One of modern Iran’s most prominent intellectuals, Ali Shariati has been touted as “the ideologue of the Revolution,” even though the Islamic Republic viewed his ideas as a threat. A prolific writer and orator, he redefined Shiism as a revolutionary ideology for modern times.
In his early days as a high school teacher in Iran, Shariati founded the Islamic Students’ Association and was arrested several times for his activism. Receiving a scholarship to study in Paris, he worked with the French Iranologist, philosopher, and theologian Henri Corbin. As his advisor, Corbin oversaw Shariati’s thesis, a hagiography of a Sufi mystic. In 1960, Shariati began to read Frantz Fanon and translated an anthology of his work into Persian. Later he began a correspondence with Fanon about his ideas and criticized him for missing the role religion could play in anti-colonialist movements.

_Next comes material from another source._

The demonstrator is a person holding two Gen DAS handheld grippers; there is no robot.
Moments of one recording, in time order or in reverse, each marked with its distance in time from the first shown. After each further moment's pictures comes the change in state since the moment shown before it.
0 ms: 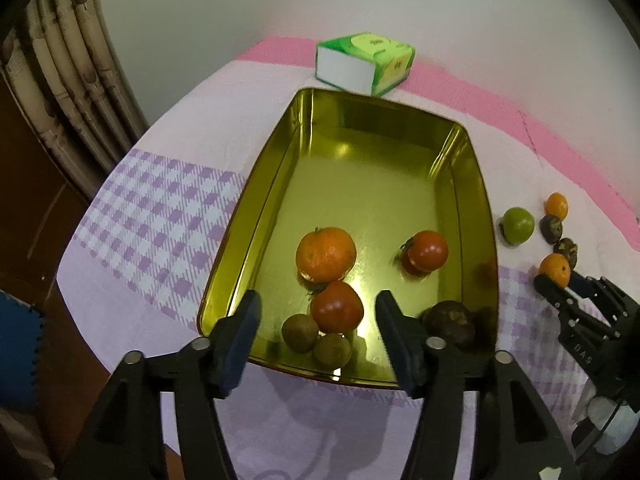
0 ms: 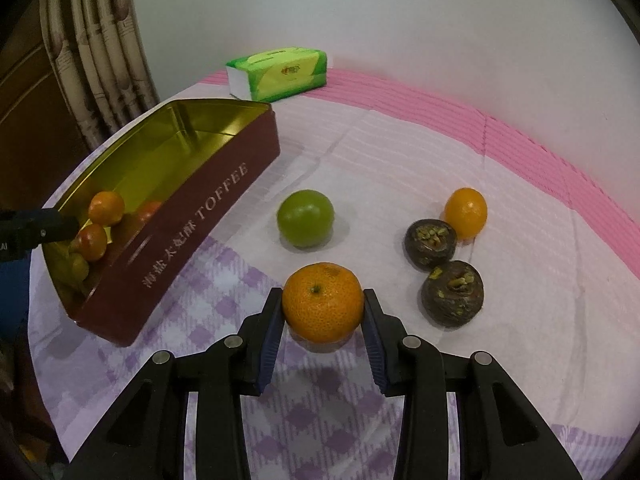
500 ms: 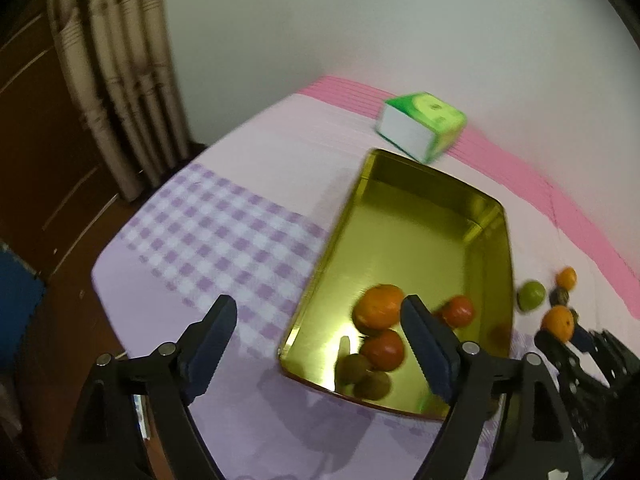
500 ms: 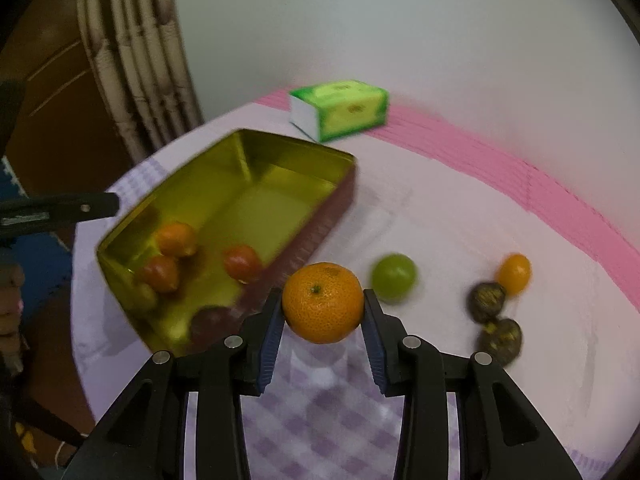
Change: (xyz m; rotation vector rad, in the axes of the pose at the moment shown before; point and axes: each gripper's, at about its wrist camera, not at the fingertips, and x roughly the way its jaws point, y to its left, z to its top) left arm -0.027 0.050 0.011 -0.188 -0.112 0.061; right arm -0.022 0.061 0.038 -0.088 -0.061 0.121
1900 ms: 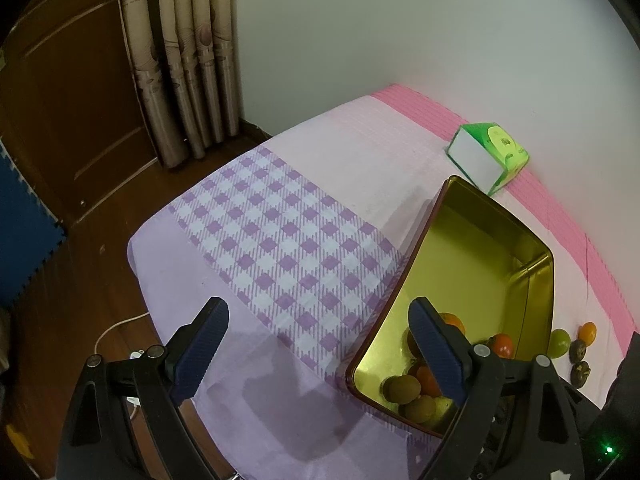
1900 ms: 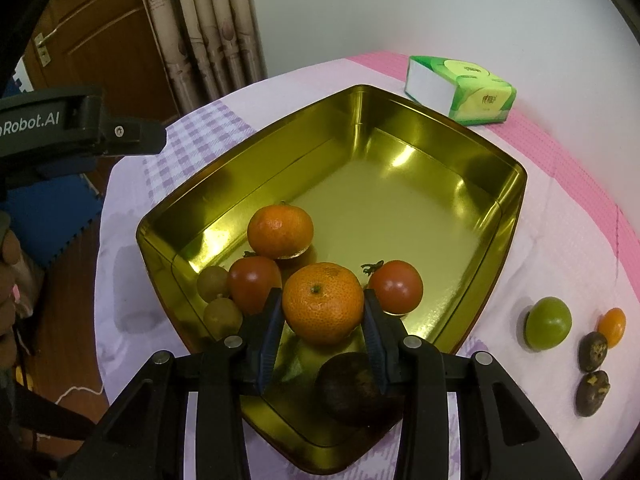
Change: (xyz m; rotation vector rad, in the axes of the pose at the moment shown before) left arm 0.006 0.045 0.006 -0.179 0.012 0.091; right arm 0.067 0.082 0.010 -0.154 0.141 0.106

Shariati returned to Iran profoundly influenced by his experiences in Paris and quickly grew in popularity among Iran’s youth. His fiery speeches on social justice and the need to return to an “authentic,” purist version of Shia Islam quickly turned into small illegal booklets that circulated among the religious intellectuals of the period. To many young Iranians of the 1970s, his version of Islam looked “modern“ and a viable alternative to Marxism, then popular among secular intellectuals.

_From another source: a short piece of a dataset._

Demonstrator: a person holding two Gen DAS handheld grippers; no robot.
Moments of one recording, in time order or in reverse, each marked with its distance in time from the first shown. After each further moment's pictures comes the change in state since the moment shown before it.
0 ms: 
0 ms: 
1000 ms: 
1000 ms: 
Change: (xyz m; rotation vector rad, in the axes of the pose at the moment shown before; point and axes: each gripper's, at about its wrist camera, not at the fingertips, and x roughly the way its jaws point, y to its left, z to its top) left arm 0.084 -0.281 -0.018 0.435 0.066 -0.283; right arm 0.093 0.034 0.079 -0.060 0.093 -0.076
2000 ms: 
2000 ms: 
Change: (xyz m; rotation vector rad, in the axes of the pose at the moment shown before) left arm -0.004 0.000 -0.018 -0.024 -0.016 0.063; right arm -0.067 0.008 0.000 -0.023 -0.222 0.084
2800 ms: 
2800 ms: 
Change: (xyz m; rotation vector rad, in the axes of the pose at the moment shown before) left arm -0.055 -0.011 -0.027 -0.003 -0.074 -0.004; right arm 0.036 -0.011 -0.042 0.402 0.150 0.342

Shortly after his return to Iran in 1964, Shariati was jailed. A few months into his jail sentence, he managed to convince the Iranian secret police, SAVAK, to release him on the grounds that he was a danger only to Marxism, not the Shah’s regime. While he did indeed argue against Marxism, his own writings were heavily influenced by Marxist ideas.
In the years leading up to the Revolution, Shariati was probably the most influential public intellectual in Iran. He died in the UK in 1977 at the age of 43.